If you don't want to use reference pointer, you could use pointer to pointer. My complete code goes like below:
void insertAtEnd(struct node **p,int new_data)
{
struct node *new_node=(struct node *)malloc(sizeof(struct node));
new_node->data=new_data;
new_node->next=NULL;
if((*p)==NULL)//if list is empty
{
*p=new_node;
return;
}
struct node* last=*p;//initailly points to the 1st node
while((last)->next != NULL)//traverse till the last node
last=last->next;
last->next=new_node;
}
void printlist(struct node *node)
{
while(node != NULL);
{
printf("%d->",node->data);
node=node->next;
}
}
int main()
{
struct node *root=NULL;
insertAtEnd(&root,1);
insertAtEnd(&root,2);
insertAtEnd(&root,3);
insertAtEnd(&root,4);
insertAtEnd(&root,5);
printlist(root);
return 0;
}
Understanding the need of the below two variables is key to understanding the problem:
struct node **p: Because we need to link it from the root node created in the main.
struct node* last: Because if not used, the original content will be changed with the contents of the next node inside the while loop. In the end only 2 elements will be printed, the last 2 nodes, which is not desired.
void addlast ( int a)
{
node* temp = new node;
temp->data = a;
temp->next = NULL;
temp->prev=NULL;
if(count == maxnum)
{
top = temp;
count++;
}
else
{
node* last = top;
while(last->next)
last=last->next;
last->next = temp;
}
}
#include <bits/stdc++.h>
using namespace std;
class Node
{
public:
int data;
Node *next;
};
void append(Node *first, int n)
{
Node *foo = new Node();
foo->data = n;
foo->next = NULL;
if (first == NULL)
{
first = foo;
}
else
{
Node *last = first;
while (last->next)
last = last->next;
last->next = foo;
}
}
void printList(Node *first)
{
while (first->next != NULL)
{
first = first->next;
cout << first->data << ' ';
}
}
int main()
{
Node *node = new Node();
append(node, 4);
append(node, 10);
append(node, 7);
printList(node);
return 0;
}
Output: 4 10 7
You can use this code:
void insertAtEnd(Node* firstNode, string name)
{
Node* newn = new Node; //create new node
while( firstNode->next != NULL ) //find the last element in yur list
firstNode = firstNode->next; //he is the one that points to NULL
firstNode->next = newn; //make it to point to the new element
newn->next = NULL; //make your new element to be the last (NULL)

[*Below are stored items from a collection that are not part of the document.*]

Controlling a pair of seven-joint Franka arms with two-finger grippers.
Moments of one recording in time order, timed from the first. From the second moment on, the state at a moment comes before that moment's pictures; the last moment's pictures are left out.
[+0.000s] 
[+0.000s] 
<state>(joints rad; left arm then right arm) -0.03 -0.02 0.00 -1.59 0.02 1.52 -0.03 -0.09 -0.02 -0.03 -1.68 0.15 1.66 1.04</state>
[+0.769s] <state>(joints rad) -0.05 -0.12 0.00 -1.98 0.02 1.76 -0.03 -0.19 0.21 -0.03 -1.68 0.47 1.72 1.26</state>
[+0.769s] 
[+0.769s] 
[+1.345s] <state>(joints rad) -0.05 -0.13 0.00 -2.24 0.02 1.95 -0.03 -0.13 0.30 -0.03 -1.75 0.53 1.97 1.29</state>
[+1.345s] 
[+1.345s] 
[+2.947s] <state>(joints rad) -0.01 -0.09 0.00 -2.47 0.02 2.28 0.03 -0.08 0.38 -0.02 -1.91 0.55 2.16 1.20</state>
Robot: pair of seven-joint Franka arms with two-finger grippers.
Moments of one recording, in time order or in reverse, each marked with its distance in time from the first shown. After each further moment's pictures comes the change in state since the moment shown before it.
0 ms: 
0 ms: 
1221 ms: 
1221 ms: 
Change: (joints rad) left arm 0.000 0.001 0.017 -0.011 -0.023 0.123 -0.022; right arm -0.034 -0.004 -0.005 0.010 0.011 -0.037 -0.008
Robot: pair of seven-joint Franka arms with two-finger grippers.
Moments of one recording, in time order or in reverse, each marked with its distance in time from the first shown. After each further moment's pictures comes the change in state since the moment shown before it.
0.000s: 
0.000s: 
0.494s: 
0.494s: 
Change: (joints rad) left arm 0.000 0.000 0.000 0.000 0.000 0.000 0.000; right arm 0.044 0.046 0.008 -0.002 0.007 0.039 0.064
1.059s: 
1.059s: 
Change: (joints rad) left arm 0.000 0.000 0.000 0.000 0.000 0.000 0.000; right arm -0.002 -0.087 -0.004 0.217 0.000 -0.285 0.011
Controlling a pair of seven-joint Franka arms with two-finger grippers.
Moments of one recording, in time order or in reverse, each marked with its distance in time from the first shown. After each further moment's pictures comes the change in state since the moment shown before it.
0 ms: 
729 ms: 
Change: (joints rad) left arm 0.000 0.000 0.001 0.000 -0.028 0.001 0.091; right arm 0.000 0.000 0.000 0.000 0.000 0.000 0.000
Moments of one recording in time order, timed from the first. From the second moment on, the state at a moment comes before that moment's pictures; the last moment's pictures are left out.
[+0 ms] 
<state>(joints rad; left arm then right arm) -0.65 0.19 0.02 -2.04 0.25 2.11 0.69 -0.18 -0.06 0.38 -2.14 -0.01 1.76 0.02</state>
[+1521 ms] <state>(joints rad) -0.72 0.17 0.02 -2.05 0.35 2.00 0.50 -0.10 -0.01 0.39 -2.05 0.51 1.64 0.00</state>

newn->data = name; //assign data.
}
void InsertAtEnd (node* &firstNode, string name){
node* temp=firstNode;
while(temp && temp->next!=NULL) temp=temp->next;
node * temp1 = new node;
temp1->data=name;
temp1->next=NULL;
if(temp==NULL)
firstNode=temp1;
else
temp->next= temp1;
}
while loop will return at temp==null in your code instead you need to return last node pointer from while loop like this
while(temp && temp->next!=NULL) temp=temp->next;
and assign a new node to next pointer of the returned temp node will add the data to the tail of linked list.